Elliptic Loss Regularization

Regularizing neural networks is important for anticipating model behavior in regions of the data space that are not well represented. In this work, we propose a regularization technique for enforcing a level of smoothness in the mapping between the data input space and the loss value. We specify the level of regularity by requiring that the loss of the network satisfies an elliptic operator over the data domain. To do this, we modify the usual empirical risk minimization objective such that we instead minimize a new objective that satisfies an elliptic operator over points within the domain. This allows us to use existing theory on elliptic operators to anticipate the behavior of the error for points outside the training set. We propose a tractable computational method that approximates the behavior of the elliptic operator while being computationally efficient. Finally, we analyze the properties of the proposed regularization to understand the performance on common problems of distribution shift and group imbalance. Numerical experiments confirm the utility of the proposed regularization technique.

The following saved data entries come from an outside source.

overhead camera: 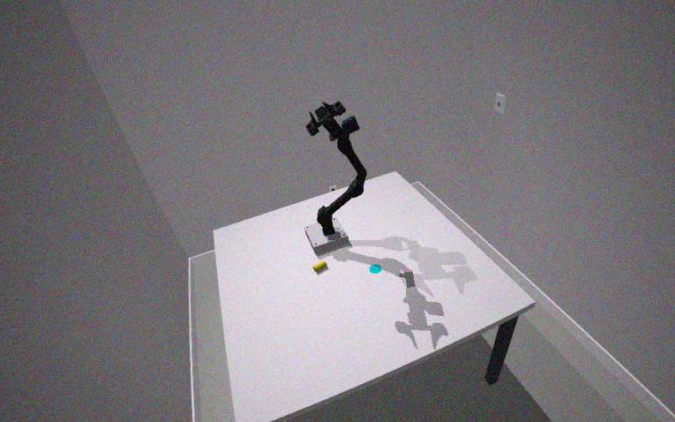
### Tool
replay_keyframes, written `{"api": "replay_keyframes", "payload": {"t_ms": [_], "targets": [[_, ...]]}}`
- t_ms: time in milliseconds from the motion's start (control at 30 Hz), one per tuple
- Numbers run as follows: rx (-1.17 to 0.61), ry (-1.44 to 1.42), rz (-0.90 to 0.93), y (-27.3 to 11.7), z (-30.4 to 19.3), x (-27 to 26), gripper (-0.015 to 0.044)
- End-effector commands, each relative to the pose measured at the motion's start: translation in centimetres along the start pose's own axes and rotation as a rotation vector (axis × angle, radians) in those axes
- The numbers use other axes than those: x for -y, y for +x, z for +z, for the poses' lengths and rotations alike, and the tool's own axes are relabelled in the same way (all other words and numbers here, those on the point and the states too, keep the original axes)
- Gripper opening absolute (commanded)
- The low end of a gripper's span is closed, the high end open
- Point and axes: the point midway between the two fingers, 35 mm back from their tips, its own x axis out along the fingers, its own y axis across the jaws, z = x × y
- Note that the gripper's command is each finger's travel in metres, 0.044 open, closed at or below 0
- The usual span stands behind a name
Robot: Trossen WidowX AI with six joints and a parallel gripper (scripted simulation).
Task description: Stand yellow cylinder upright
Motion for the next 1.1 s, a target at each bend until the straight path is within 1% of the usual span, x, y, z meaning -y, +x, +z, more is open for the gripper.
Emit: {"api": "replay_keyframes", "payload": {"t_ms": [0, 267, 533, 800, 1067], "targets": [[0.013, 0.036, -0.062, 0.6, 1.3, 2.8, 0.0309], [0.013, 0.102, -0.188, 1.4, 2.8, 8.3, 0.0309], [-0.006, 0.159, -0.320, 1.9, 3.1, 14.1, 0.0309], [-0.047, 0.205, -0.457, 1.9, 2.2, 19.7, 0.0309], [-0.110, 0.240, -0.596, 1.4, 0.4, 25.2, 0.0309]]}}
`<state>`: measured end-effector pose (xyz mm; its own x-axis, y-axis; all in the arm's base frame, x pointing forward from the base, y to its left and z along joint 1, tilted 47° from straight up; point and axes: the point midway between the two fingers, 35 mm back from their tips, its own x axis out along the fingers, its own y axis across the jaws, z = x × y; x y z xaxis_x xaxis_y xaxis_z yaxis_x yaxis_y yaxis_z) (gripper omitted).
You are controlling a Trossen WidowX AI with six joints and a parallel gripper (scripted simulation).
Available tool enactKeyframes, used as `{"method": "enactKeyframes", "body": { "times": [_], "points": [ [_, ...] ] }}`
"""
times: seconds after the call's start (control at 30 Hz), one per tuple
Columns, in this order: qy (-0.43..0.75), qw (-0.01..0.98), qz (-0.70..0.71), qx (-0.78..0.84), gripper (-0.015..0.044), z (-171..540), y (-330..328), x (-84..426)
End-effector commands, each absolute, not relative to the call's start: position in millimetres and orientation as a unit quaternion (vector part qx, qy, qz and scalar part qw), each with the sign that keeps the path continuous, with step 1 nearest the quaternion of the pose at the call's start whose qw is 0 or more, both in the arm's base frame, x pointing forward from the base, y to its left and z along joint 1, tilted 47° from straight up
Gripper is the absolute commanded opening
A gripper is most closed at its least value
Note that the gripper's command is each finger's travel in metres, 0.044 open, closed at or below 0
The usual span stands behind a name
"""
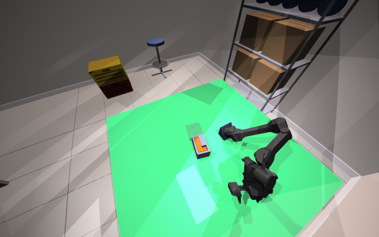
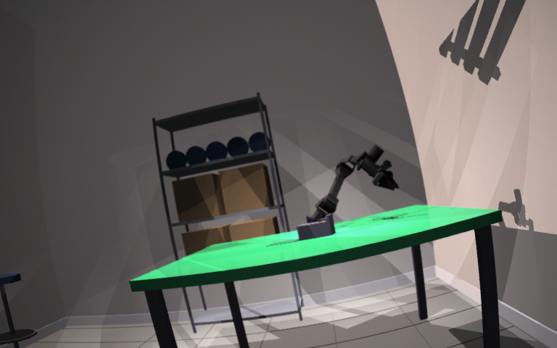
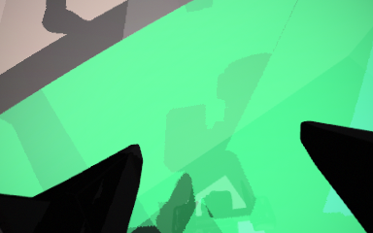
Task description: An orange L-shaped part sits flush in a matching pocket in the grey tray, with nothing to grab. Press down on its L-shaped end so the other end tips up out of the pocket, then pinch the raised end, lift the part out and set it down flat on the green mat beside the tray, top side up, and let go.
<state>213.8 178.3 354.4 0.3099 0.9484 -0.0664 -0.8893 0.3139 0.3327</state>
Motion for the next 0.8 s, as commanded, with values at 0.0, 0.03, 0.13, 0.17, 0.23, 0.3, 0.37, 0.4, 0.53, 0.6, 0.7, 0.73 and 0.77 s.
{"method": "enactKeyframes", "body": {
  "times": [0.0, 0.03, 0.13, 0.17, 0.23, 0.3, 0.37, 0.4, 0.53, 0.6, 0.7, 0.73, 0.77],
  "points": [
    [0.131, 0.803, 0.569, 0.119, 0.0374, 352, 177, 217],
    [0.142, 0.808, 0.559, 0.122, 0.0347, 348, 174, 223],
    [0.203, 0.828, 0.504, 0.137, 0.0269, 321, 156, 255],
    [0.234, 0.835, 0.477, 0.145, 0.0242, 307, 146, 269],
    [0.297, 0.842, 0.421, 0.162, 0.0190, 277, 120, 292],
    [0.364, 0.837, 0.366, 0.182, 0.0180, 245, 92, 306],
    [0.427, 0.822, 0.318, 0.205, 0.0180, 217, 63, 312],
    [0.455, 0.812, 0.296, 0.216, 0.0180, 204, 50, 313],
    [0.562, 0.748, 0.230, 0.269, 0.0180, 162, 1, 300],
    [0.608, 0.705, 0.208, 0.300, 0.0180, 147, -20, 287],
    [0.663, 0.634, 0.192, 0.350, 0.0180, 134, -46, 264],
    [0.671, 0.620, 0.191, 0.359, 0.0180, 132, -50, 260],
    [0.673, 0.616, 0.191, 0.362, 0.0180, 132, -51, 259]
  ]
}}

Parabolic Continual Learning

Regularizing continual learning techniques is important for anticipating algorithmic behavior under new realizations of data. We introduce a new approach to continual learning by imposing the properties of a parabolic partial differential equation (PDE) to regularize the expected behavior of the loss over time. This class of parabolic PDEs has a number of favorable properties that allow us to analyze the error incurred through forgetting and the error induced through generalization. Specifically, we do this through imposing boundary conditions where the boundary is given by a memory buffer. By using the memory buffer as a boundary, we can enforce long term dependencies by bounding the expected error by the boundary loss. Finally, we illustrate the empirical performance of the method on a series of continual learning tasks.